Bueno, ya creo que al menos ha pasado la mayor parte del sunami otoñal, ese que arrastra a capataces, auxiliares y demás cargos y componentes de muchas juntas de gobierno, el mismo que arrastra a otros a rellenar y anidar en los huecos creados.
Desde el pasado mes de septiembre, hace apenas siete semanas, hemos tenido, por una u otra causa, noticias relacionadas con los siguientes capataces, entre otros: D. Rafael Salado, D. Moisés Pérez, D. Antonio Reverte, D. David Arce, D. Pedro Buitrago, D. Manuel Orozco, D. José Manuel Valenzuela, D. Juan Manuel López, D. Ángel Carrero, D. Francisco Luís Castaño (Sony), D. Jesús Ortigosa, D. Antonio J. Castaño, y D. José Peña. Unos por adquirir nuevas responsabilidades en nuevos pasos, otros por perder las responsabilidades en los adquiridos anteriormente, muchas veces desconocemos las causas de uno o de lo otro, pueden ser por mil cosas diferentes.
Debemos de estar todos de acuerdo en que los ternos de negro son fuente de muchas noticias, en este mismo medio ya se manifestó: “Capataz, el puesto más volátil de una cofradía”, aparte de la volatilidad del cargo, me da a mí en la nariz que hay mucha mano interesada en tanto y tanto movimiento, mucho “meneíto” en bambalinas, y no me refiero a las que cuelgan de los laterales de un techo de palio, más bien a las telas que delimitan el escenario donde se ha de realizar la representación, y es que las especulaciones dan estos resultados, las amistades, los favores, en fin, todas las cosas definidas en Proverbios como «abominables» pueden ser la causa de muchos de estos movimientos, de estas inexplicables, en muchos casos, decisiones y conjeturas.
Me he movido en este mundo de mareas cambiantes durante décadas y he visto mil veces ojos que miran altaneros, lenguas mentirosas, manos llenas de sangre de inocentes compañeros, traiciones, corazones tramando proyectos malignos, quienes corren hacia el mal, otros falsos testigos y hermanos sembrando discordias entre hermanos, todas estas cosas como pueden ver son abominables, y que siempre parten del entorno del que gobierna o desgobierna, del que puede disponer, con más o menos acierto, los destinos de las hermandades.

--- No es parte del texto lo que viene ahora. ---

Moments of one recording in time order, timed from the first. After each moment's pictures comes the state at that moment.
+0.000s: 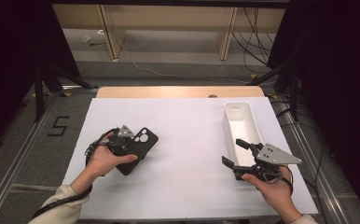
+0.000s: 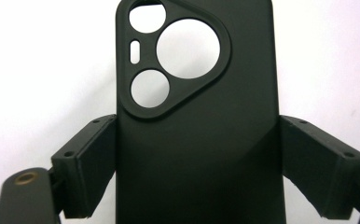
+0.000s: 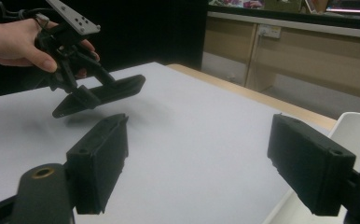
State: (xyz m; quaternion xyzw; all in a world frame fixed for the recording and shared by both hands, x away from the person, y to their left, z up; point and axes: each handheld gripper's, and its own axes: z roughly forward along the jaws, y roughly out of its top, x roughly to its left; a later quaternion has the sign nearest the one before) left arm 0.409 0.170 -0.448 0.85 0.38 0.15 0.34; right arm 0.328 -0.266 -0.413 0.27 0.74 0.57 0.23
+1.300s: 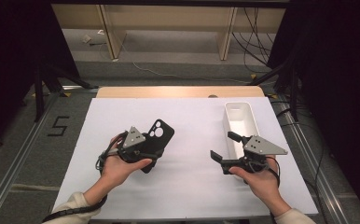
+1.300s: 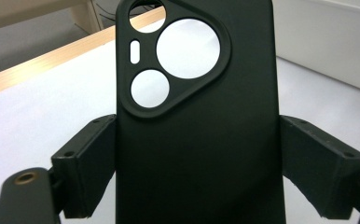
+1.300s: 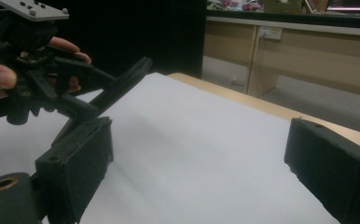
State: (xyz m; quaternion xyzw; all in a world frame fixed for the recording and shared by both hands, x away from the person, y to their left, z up) left arm 0.372 0.124 -0.426 0.79 0.34 0.20 0.47; right arm 0.345 -0.232 -0.403 0.29 0.73 0.58 0.22
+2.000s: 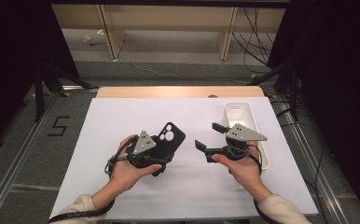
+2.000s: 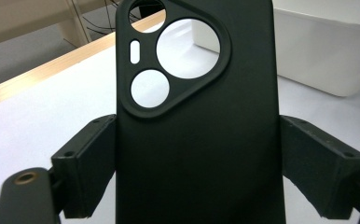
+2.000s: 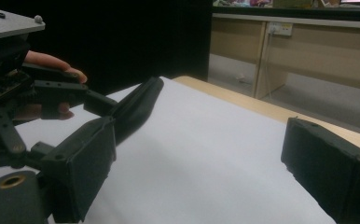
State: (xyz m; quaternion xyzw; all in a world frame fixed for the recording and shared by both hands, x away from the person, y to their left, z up) left arm 0.360 0.097 -0.425 0.80 0.31 0.21 0.48; right arm 0.375 -0.191 -0.398 0.29 0.73 0.58 0.20
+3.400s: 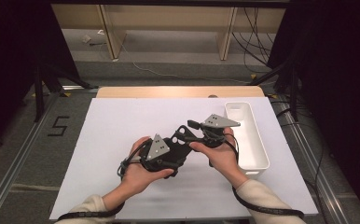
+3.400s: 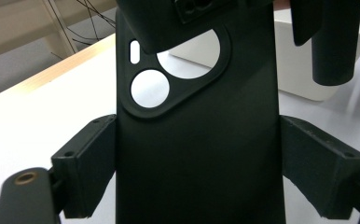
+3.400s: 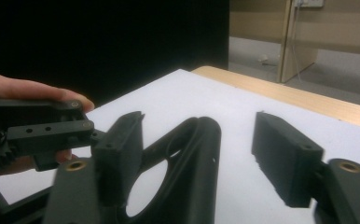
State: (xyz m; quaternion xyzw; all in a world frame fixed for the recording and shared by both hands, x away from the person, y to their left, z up) left arm 0.354 0.066 -0.427 0.80 0.28 0.21 0.49; right arm 0.409 -0.141 -0.404 0.31 0.74 0.58 0.14
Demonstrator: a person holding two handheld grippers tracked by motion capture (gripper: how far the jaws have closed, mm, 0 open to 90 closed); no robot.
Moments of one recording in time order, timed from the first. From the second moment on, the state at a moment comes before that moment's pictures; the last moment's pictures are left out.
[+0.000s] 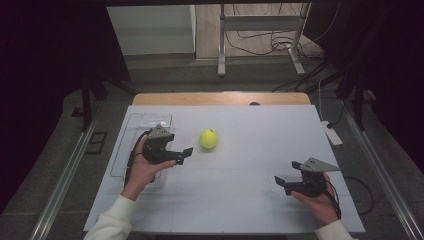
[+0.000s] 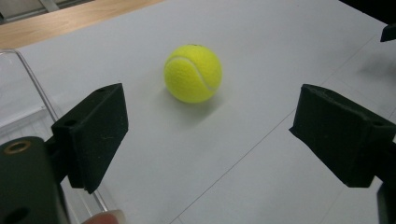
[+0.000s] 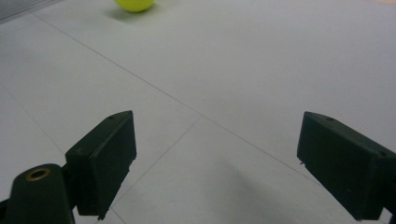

Y es que las Juntas y sus razones muchas veces están tan lejos del acierto, como de la lógica, tan distante de la razón que nos resulta al resto de los mortales inexplicables e ininteligibles.
Pero es lo que tienen los sunami, que arrollan y arrastran todo lo que hay por delante, y que a base de potencia, dejan solo destrucción e inestabilidad, casi todos los capataces nombrados tienen una calidad ya demostrada, y son perfectos conocedores de su oficio y responsabilidad, ¿entonces cómo es que para unas valen y para otras no?, ¿acaso cambian su forma de trabajar dependiendo de la hermandad que los convoca? No, son siempre los mismos, las que sí cambian son las razones; y es que el movimiento de bambalinas tiene mucho que ver en esto.
Ahora dejaremos para otra ocasión los inexplicables resultados de las elecciones de hermanos mayores y los abandonos de los mismos, eso es la misma historia, el mismo escenario y solo cambian los actores.